Tuesday, December 15, 2015

Vacillations

“You will keep in perfect peace all who trust in you, all whose thoughts are fixed on you!” (Isaiah 26:3, NLT).

She is a close personal friend. A new diagnosis of cancer had changed her life. I was not her doctor, but she used me to help interpret her cancer management.
She is a woman of great faith in the Lord, dedicated to His will for her life, confident that He will place purpose in her pain and glorify His name through her new struggle. She voices this faith and voices her love for God to all of her providers with great courage and confidence. And yet, there are times in her days where the struggle is too much to bear alone. At these times, I hear her voice of faith through tears of anxiety and discouragement.


Dietrich Bonhoeffer, in prison leading to his execution, wrote of the vacillations of in his spirit with this excerpt from one of his poems:
Who am I?
They often tell me I stepped from my cell’s confinement calmly, cheerfully, firmly, like a Squire from his country-house.
Who am I?
They often tell me I used to speak to my warders freely and friendly and clearly, as though it were mine to command….
Am I then really all that which other men tell of?
Or am I only what I myself know of myself?
Restless and longing and sick, like a bird in a cage, struggling for breath, as though hands were compressing my throat…faint, and ready to say farewell to it all?
Who am I?
This or the other?
Am I one person to-day and to-morrow another?
Am I both at once? ….
Who am I?
They mock me, these lonely questions of mine.
Whoever I am, Thou knowest, 0 God, I am Thine!

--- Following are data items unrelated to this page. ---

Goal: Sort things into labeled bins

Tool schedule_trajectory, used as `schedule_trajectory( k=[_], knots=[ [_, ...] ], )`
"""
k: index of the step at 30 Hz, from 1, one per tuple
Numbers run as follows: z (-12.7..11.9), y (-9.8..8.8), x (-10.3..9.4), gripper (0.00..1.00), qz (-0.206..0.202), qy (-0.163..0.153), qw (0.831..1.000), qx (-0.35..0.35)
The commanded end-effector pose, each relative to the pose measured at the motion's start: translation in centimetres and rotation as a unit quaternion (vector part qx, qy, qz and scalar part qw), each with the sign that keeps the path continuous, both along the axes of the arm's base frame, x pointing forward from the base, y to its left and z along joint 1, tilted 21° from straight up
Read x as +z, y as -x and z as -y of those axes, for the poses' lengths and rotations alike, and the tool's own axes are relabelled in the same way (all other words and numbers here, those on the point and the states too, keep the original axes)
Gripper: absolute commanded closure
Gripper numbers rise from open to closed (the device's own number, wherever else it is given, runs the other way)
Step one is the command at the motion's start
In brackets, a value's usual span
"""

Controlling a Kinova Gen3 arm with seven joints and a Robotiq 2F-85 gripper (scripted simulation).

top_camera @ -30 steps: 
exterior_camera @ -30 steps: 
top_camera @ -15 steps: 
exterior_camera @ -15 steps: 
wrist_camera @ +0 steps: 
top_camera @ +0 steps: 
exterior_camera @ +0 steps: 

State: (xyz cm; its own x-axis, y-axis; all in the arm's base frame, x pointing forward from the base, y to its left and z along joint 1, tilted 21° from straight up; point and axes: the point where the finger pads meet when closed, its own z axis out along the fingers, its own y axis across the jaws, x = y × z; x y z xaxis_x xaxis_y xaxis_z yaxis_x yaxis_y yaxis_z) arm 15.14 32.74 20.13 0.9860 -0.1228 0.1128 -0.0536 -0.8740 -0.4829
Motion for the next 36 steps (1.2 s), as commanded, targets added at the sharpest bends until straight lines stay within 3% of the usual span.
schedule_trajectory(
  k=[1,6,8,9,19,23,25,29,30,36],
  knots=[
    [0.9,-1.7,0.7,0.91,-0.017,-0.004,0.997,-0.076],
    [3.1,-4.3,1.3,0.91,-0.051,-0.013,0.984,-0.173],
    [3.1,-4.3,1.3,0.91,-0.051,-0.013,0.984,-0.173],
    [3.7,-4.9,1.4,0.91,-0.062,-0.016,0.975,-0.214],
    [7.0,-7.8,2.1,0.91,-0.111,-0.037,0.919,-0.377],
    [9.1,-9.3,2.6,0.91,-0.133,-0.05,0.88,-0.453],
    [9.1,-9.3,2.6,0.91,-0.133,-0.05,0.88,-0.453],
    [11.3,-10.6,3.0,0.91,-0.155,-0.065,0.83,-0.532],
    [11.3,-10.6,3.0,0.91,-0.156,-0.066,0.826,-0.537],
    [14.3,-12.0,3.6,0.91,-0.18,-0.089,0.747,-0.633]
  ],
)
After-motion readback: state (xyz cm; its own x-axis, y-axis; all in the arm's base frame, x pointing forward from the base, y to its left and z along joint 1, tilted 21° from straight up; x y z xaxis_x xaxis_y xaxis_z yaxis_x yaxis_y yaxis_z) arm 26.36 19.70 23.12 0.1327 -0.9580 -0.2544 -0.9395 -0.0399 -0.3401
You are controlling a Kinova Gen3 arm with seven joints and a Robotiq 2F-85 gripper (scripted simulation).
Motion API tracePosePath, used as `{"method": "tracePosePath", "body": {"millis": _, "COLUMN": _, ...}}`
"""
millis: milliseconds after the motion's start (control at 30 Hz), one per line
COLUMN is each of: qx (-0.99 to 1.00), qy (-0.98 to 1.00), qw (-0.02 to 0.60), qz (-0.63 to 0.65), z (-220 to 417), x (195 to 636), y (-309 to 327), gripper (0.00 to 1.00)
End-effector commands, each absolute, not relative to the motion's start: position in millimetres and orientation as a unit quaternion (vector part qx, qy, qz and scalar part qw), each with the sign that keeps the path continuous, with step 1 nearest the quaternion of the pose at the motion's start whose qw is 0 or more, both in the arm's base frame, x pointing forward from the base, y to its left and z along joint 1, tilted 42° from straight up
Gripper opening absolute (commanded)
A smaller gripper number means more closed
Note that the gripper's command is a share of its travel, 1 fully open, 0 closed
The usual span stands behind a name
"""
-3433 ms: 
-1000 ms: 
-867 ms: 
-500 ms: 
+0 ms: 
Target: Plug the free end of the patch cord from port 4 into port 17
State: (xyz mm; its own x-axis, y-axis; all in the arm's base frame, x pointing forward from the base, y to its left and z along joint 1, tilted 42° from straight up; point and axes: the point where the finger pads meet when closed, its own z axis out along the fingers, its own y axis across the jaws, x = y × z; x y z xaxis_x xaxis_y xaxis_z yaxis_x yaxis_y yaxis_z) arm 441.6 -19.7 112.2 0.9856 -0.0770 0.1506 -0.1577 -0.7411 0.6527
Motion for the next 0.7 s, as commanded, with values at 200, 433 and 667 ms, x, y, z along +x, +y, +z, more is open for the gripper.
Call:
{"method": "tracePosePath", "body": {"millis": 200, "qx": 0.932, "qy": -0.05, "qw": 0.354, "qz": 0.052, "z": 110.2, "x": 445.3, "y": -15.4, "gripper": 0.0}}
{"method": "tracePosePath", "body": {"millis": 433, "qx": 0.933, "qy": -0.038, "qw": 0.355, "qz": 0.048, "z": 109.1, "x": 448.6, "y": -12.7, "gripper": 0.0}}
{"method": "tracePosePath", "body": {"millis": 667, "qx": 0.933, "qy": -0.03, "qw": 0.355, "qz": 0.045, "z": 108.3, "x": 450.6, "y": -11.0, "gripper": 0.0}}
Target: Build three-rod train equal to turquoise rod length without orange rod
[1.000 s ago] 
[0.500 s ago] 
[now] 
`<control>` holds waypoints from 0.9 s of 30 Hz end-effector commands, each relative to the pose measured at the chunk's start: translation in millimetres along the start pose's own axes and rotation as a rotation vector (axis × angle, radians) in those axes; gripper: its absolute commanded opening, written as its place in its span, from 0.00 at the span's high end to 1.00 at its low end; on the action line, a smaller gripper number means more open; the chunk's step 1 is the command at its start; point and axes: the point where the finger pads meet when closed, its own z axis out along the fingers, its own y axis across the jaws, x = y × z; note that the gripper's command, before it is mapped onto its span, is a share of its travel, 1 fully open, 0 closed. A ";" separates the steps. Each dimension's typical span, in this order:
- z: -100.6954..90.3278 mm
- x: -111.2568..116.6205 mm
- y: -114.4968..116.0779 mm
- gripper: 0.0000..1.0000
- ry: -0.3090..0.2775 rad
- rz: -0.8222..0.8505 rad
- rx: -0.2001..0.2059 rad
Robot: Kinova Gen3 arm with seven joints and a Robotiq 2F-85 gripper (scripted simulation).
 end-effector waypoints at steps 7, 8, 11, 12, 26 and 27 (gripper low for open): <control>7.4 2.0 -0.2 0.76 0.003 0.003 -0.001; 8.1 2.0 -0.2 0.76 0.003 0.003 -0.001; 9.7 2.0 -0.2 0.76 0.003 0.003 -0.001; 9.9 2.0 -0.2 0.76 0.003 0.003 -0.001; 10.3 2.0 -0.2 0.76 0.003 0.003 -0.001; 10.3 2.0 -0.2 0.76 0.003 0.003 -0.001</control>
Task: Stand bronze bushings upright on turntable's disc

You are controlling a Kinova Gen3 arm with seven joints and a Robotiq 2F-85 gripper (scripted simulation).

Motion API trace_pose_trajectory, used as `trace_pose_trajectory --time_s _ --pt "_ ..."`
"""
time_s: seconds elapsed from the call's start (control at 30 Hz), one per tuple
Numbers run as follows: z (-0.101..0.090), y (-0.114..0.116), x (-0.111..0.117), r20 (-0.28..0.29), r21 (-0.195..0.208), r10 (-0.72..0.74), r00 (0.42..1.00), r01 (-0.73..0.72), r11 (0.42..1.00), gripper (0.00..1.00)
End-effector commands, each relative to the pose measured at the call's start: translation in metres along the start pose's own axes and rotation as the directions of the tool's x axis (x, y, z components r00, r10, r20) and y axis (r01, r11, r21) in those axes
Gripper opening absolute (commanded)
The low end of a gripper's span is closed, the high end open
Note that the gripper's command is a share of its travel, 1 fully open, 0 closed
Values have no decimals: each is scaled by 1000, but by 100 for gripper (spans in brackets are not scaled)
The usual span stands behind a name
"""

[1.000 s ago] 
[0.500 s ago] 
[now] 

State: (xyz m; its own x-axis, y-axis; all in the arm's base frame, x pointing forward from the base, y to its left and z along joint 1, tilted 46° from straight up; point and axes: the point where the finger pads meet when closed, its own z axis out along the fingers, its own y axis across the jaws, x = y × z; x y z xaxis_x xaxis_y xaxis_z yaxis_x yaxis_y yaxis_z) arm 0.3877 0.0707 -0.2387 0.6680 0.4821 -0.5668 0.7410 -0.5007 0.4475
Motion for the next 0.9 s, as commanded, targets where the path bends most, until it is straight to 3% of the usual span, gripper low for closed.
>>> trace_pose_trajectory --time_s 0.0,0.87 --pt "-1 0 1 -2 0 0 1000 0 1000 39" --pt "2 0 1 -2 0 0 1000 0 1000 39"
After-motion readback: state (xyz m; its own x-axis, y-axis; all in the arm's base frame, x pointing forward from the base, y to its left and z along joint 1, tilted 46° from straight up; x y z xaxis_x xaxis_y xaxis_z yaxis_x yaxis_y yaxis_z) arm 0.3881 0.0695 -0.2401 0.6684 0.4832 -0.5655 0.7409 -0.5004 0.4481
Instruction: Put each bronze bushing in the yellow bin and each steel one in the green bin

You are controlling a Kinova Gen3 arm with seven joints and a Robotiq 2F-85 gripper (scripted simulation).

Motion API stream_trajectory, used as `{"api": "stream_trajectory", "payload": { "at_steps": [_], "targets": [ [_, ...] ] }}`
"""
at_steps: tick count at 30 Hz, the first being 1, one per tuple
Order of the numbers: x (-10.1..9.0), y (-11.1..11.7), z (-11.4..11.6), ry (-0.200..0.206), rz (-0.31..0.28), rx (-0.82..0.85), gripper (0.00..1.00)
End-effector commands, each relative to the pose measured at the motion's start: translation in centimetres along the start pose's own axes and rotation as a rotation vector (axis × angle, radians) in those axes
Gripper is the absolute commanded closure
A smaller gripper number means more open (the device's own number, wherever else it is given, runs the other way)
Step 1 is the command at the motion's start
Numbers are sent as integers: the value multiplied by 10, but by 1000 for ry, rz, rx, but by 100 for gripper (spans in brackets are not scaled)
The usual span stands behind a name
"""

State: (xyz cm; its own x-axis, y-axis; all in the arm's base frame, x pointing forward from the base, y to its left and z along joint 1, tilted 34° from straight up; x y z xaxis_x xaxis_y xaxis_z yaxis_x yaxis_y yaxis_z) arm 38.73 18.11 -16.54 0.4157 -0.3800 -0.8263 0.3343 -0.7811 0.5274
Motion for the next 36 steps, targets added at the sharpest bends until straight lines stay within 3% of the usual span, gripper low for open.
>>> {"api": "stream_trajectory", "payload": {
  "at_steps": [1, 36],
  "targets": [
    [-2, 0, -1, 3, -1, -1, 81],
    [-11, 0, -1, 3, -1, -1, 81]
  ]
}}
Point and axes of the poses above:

Dietrich Bonhoeffer, Letters and Papers from Prison

Sometimes we as Christians imagine that enough faith will carry us through suffering without suffering. We are sometimes surprised when our faith does not always provide peace within the storm. But we must deal with life as it is. Jesus was indeed able to sleep through the storm but He also sweated drops of blood in Gethsemane.
The truth is, most of us move through our personal sufferings vacillating between high moments of faith and deep moments of discouragement. This is the truth of life, even for Christians. An endocrinologist friend of mine once put it this way, “When Jesus said, ‘In this world you will have tribulation,’ He expected us to tribulate.”
Isaiah promises peace when our thoughts are fixed on God, but our fixation as humans is fickle. Thank God that the strength of His arms is not dependent on the consistency of our focus.
          I steadier step when I recall
          That, if I slip, Thou dost not fall.

                    Arthur Hugh Clough
Dear God,
Thank you for your faithfulness within my vacillations of faith.